Table 6 Results for the Guacamol goal-directed benchmarks

Conclusion

The developed CReM approach of structural transformations generates chemically valid structures by design. This approach also enables one to indirectly influence generation outcome by customizing an input compound database, which is then used for generation of a database of interchangeable fragments. The selection of more synthetically accessible input compounds for fragmentation can result in more synthetically accessible generated compounds. The performed experiments showed that even with a small library of synthetically feasible compounds (27,916 ChEMBL compounds with SCscore ≤ 2) one may generate rather diverse sets of structures with better predicted synthetic feasibility.
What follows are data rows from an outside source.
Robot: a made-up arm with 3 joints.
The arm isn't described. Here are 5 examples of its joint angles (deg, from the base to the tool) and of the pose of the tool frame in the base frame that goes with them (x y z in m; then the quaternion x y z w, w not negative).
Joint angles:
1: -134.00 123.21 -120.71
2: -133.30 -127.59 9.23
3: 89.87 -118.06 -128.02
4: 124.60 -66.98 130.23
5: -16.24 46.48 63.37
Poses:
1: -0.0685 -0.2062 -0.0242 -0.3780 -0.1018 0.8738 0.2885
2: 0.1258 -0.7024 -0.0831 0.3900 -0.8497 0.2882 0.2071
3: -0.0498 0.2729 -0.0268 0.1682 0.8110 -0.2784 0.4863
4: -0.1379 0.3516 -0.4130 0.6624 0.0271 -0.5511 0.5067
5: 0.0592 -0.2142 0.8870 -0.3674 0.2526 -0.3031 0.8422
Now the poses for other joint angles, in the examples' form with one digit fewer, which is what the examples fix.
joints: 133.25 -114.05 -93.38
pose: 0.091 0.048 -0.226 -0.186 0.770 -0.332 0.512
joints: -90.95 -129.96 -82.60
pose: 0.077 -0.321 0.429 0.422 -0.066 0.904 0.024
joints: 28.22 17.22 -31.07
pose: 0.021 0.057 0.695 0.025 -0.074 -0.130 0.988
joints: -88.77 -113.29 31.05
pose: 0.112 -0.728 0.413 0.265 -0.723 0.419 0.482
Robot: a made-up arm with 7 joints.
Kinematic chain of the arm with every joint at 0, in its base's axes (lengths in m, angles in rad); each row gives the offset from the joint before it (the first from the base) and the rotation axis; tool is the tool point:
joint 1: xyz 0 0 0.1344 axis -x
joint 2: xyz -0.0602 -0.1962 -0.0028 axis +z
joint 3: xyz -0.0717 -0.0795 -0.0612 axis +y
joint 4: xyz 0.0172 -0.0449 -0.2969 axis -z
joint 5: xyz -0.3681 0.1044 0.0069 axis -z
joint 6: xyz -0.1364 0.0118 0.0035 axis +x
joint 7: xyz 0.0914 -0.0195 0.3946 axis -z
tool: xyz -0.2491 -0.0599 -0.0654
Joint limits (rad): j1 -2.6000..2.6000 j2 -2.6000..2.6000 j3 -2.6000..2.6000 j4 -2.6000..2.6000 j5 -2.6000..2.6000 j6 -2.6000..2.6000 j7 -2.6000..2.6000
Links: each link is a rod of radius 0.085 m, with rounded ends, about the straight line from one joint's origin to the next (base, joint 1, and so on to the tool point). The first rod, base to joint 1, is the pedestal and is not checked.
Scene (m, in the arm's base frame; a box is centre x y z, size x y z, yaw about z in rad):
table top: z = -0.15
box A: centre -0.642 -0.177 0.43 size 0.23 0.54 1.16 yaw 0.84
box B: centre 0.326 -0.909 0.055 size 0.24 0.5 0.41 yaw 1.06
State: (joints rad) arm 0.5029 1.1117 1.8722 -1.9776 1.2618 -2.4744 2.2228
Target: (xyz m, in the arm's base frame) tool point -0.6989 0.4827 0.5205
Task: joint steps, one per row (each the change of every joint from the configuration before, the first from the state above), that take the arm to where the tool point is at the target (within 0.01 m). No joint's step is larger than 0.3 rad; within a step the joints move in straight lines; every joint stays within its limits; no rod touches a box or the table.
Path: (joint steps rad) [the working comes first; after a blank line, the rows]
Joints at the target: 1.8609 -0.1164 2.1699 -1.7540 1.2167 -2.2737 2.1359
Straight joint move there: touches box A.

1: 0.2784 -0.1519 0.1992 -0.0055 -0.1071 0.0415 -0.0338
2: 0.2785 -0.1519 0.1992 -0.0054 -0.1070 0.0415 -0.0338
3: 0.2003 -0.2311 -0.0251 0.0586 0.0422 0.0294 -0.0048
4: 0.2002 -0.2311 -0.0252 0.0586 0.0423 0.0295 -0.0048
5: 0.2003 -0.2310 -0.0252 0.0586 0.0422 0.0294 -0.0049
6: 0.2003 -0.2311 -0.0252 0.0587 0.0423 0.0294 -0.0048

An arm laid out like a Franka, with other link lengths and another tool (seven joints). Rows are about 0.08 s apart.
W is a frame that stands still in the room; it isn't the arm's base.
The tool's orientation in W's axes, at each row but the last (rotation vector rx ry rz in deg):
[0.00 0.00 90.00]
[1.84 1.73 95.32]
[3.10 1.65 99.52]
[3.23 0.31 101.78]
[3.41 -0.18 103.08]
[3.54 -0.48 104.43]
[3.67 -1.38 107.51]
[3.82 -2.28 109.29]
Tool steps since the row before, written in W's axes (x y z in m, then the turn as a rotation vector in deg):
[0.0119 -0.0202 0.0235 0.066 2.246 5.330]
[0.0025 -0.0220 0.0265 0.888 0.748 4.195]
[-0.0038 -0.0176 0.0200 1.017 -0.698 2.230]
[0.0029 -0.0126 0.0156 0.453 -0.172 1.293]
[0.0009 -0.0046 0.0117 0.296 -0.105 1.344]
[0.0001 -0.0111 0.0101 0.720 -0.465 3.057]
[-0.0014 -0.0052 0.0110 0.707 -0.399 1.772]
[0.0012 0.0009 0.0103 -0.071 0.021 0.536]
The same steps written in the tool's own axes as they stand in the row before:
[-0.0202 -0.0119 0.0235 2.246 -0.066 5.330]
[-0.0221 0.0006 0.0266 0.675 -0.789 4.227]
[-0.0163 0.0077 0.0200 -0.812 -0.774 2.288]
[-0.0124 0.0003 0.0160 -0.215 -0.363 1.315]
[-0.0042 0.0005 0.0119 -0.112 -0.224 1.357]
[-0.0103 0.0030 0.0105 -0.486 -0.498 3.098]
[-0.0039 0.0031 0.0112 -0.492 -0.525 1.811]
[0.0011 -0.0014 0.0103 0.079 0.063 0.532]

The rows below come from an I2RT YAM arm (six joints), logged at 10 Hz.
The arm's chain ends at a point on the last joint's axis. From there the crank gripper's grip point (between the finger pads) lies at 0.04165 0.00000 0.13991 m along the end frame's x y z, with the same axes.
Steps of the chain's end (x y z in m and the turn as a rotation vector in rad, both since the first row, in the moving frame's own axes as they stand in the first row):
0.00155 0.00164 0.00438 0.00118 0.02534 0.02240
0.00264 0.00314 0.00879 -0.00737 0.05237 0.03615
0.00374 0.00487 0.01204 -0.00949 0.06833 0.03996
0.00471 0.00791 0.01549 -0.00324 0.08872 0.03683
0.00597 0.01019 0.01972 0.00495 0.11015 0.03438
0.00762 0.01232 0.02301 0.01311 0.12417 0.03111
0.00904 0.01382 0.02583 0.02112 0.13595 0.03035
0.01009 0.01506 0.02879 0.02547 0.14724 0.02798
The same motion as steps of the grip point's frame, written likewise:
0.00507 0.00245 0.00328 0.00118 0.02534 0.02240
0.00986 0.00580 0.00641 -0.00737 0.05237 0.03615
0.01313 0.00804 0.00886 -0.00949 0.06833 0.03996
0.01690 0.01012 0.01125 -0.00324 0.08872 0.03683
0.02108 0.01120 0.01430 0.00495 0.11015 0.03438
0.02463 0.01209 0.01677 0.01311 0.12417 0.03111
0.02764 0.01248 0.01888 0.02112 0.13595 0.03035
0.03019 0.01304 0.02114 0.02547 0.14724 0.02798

However, there is always a trade-off between the size of a fragment database and novelty and diversity of generated structures. An end-user can also choose a more conservative generation strategy by increasing the value of the considered context radius. This avoids generation of new structural motifs with size lesser than the chosen radius value. A combination of a custom input compound database and chosen context radius gives flexible control over the chemotypes of generated structures, their number, diversity, and synthetic feasibility.

We also demonstrated that iterative search strategies based on CReM approach are more suitable for generation of compounds with particular properties and less suitable for a stochastic sampling of compounds similar to ones used for generation of a fragment database.

The major limitation of the current implementation is the inability to create new ring systems. Therefore, the diversity of ring systems in generated compounds completely depends on their representativeness in the input compound database. The developed framework can be used in combination with any modeling tools to create custom workflows for chemical space exploration and optimization of compound properties.